A bill about Js? Don’t get excited; it’s not about cannabis.

What is a J-Bill? It is legislation being considered by the Florida legislature that will amend the city charter of Jacksonville without a referendum of Duval County voters.

According to the Office of General Counsel, ” Under the Jacksonville Consolidation Amendment in Article VIII, section 9 Florida Constitution (1885), as held over, the State Legislature retains jurisdiction to amend or extend the Charter without referendum.” (See slide 16 of the link.)

” The Legislature shall have power to establish, alter or abolish, a Municipal corporation to be known as the City of Jacksonville, extending territorially throughout the present limits of Duval County, in the place of any or all county, district, municipal and local governments, boards, bodies and officers, constitutional or statutory, legislative, executive, judicial, or administrative, and shall prescribe the jurisdiction, powers, duties and functions of such municipal corporation, its legislative, executive, judicial and administrative departments and its boards, bodies and officersbut so long as such Municipal corporation exists under this Section the Legislature may amend or extend the law authorizing the same without referendum to the qualified voters unless the Legislative act providing for such amendment or extension shall provide for such referendum.” (Source: Article VIII, Section 9 of the Florida State Constitution) (Bold emphasis is mine.)

That enables Jason Fischer, the member of the Florida House of Representatives–District 16 (Mandarin), who is attempting an end run around the latest incarnation of Jacksonville’s Charter Review Commission that meets every ten years, the means to introduce a bill that would change the school board from an elected body to one whose members are appointed by the mayor.

Chris Guerrieri, Jacksonville’s long-time local education blogger, has been reporting unfolding events in his posts and uncovered the fact that the source of the proposed legislative change is none other than the Office of General Counsel.

Events are moving so fast in this story that it’s hard to know what to think from one day to the next.

Therefore, Grumpy Old Teacher (GOT) is not going to try.
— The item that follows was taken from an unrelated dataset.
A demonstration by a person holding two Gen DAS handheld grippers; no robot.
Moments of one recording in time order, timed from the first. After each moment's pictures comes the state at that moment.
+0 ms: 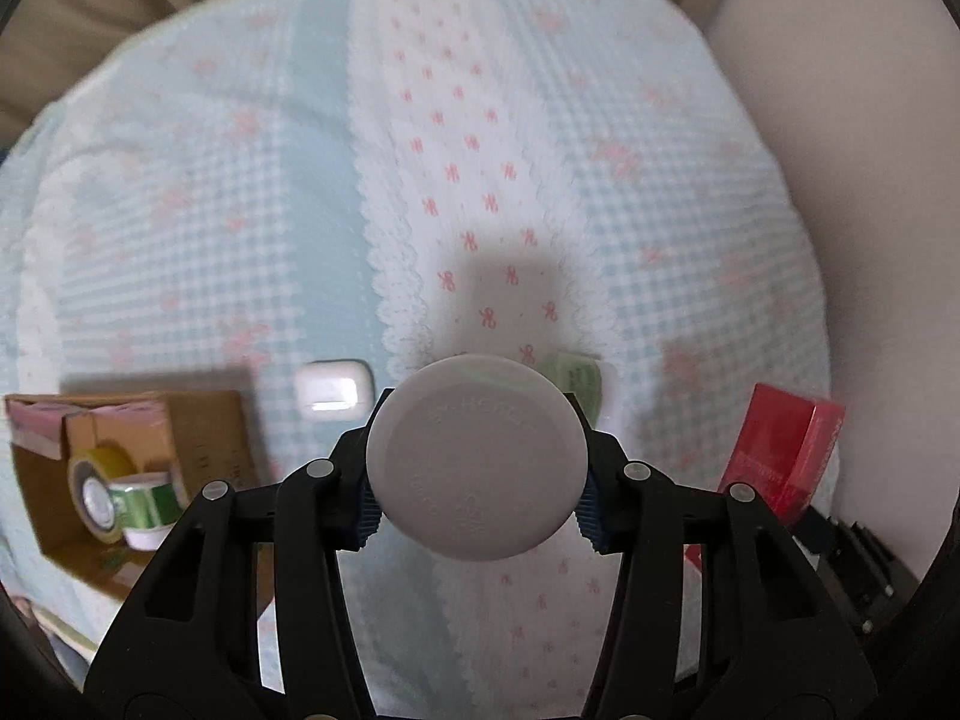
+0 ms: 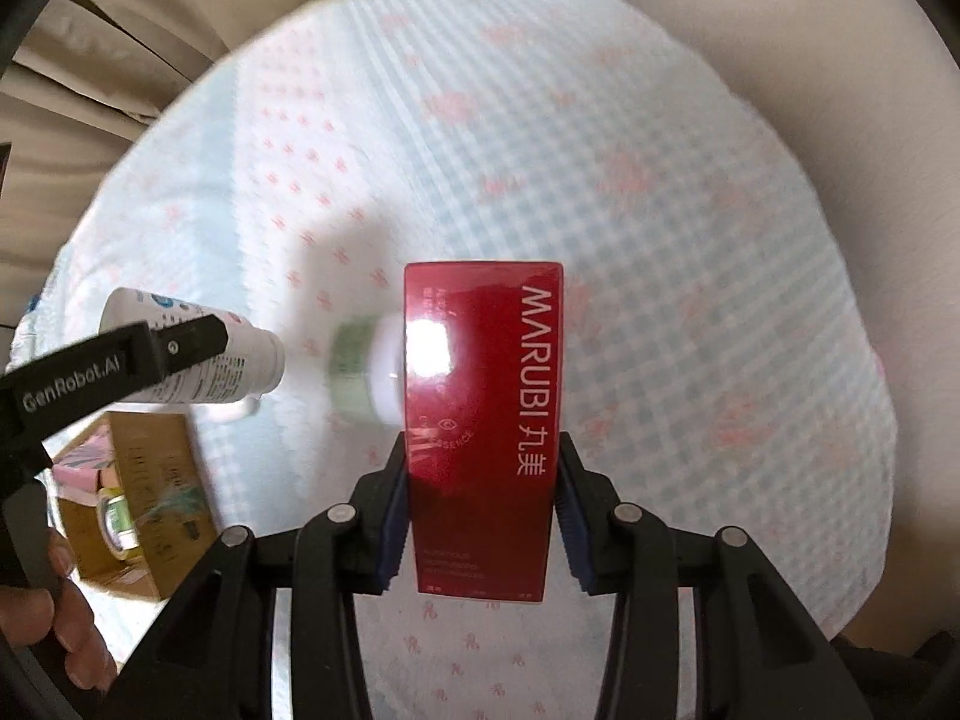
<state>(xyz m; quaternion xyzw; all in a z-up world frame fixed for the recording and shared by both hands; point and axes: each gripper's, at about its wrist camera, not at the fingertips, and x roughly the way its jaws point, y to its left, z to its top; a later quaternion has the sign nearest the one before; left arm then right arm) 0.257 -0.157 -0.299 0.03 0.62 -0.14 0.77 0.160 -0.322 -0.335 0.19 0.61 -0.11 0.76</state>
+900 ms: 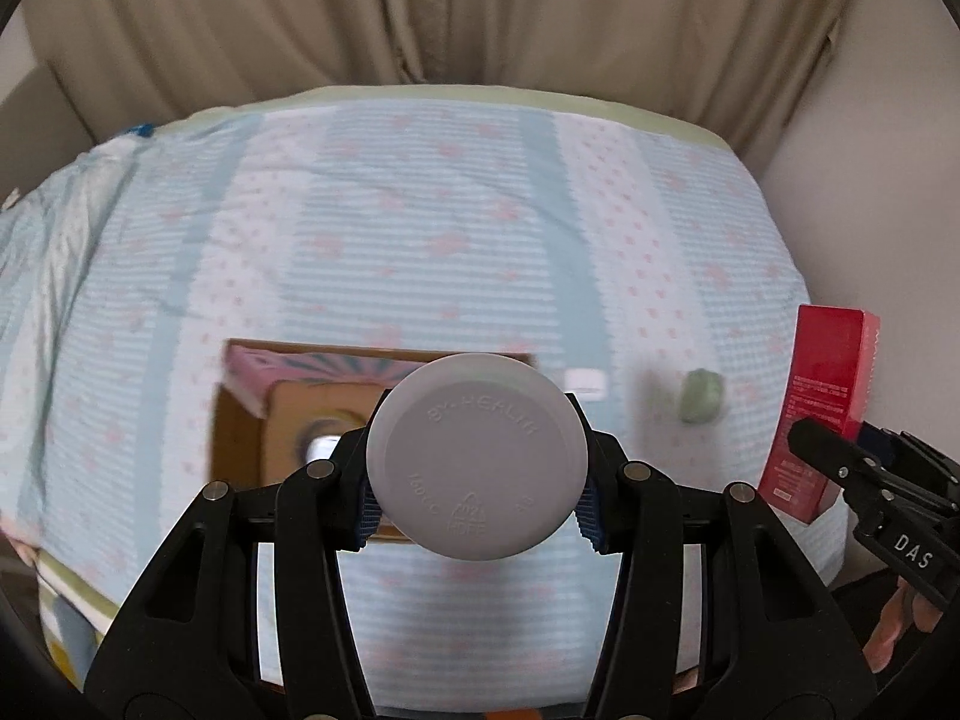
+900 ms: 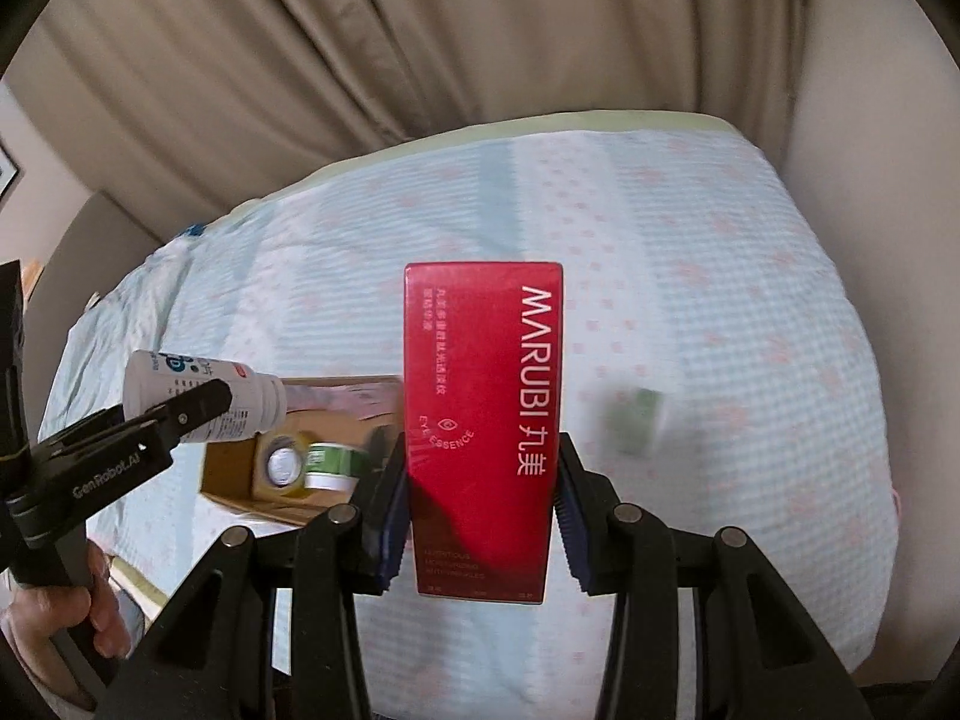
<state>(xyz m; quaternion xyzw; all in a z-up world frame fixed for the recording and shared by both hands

Rather, he is taking a long view based upon Florida/Southern history.

As Reconstruction ended in 1876, the period was marked by a resumption of power by the wealthy planter class, who if deprived of their slaves, was establishing a new means of exploiting the labor and maintaining the poverty of poor black citizens. As they had in the antebellum days, blacks continued their activism in pushing for their rights and the rights of others with whom they felt an affinity, especially the struggle in Cuba for freedom and independence from Spain.

Other events of the times involved the organization of labor that included the cooperation of working class whites and blacks in the struggle against the power of corporate interests. As they achieved some success in cities like Jacksonville and Pensacola, the planter class, now evolving into the corporate class of business owners, struck back.

Beyond the establishment of domestic terrorist groups like the Ku Klux Klan and voter suppression that were diminishing the political power and rights of black citizens, they would work to eliminate unions in the interest of maintaining subsistence wages.

“In 1889, Florida state legislators revoked the city charter of Jacksonville, an act that empowered the governor to replace pro-labor elected officials with a white regime that was controlled by the state.” (Source: An African-American and Latinx History of the United States, Paul Ortiz, Beacon Press, 2018, page 90.)

At the same time, the state legislature revoked the city charters of Key West, where a free society of blacks, Cubans, whites, and others intermingled in all ways, including marriage and sharing of governmental power, and Pensacola, where a pro-labor local government also presented a threat.

Business is better than farming, but I did make my money in wholesaling groceries.

130 years later, and it’s the same story, the Never-Ending Story. (Apologies to the movie.) Wealth brings power and they don’t intend to share either.

Instead of ex-plantation owners, Jacksonville has its Civic Council, not to be confused with the City Council. The City Council is the elected body of local legislators for the city. The Civic Council is not elected, it is a private group of wealthy business owners and politicians, along with a group of carefully-selected executives from city non-profit agencies.

Perhaps the mayor doesn’t trust the stacked Charter Review Commission, the one where education privatizers were selected. Maybe he thought the J-bill option would be faster. The Florida legislature will reconvene in January. Maybe he thought the CRC would choose an option other than mayor-appointed.

If there’s one thing we’ve learned about Lenny Curry, his slogan “One City, One Jacksonville” really means a silencing of dissent. It really means One Mayor Decides Everything.

Or maybe Lenny Curry is not in control; he is beholden to the corporate class, the wealthy elite that remains in control after all these years. It really doesn’t matter because the struggle is real and the latest J-bill is only one of a long series of attempts to consolidate power into the hands of an oligarchy.

An elected school board, one that responds to the voters and citizens who put them into office, offends the corporate class. They turn to their power in the legislature to stamp democratic resistance out of existence as they have done before.

FB picks up the last image in the post. So I’ll finish with this one. But the dragons in our story are not cuddly and they are not on our side, at least, if you believe in public schools.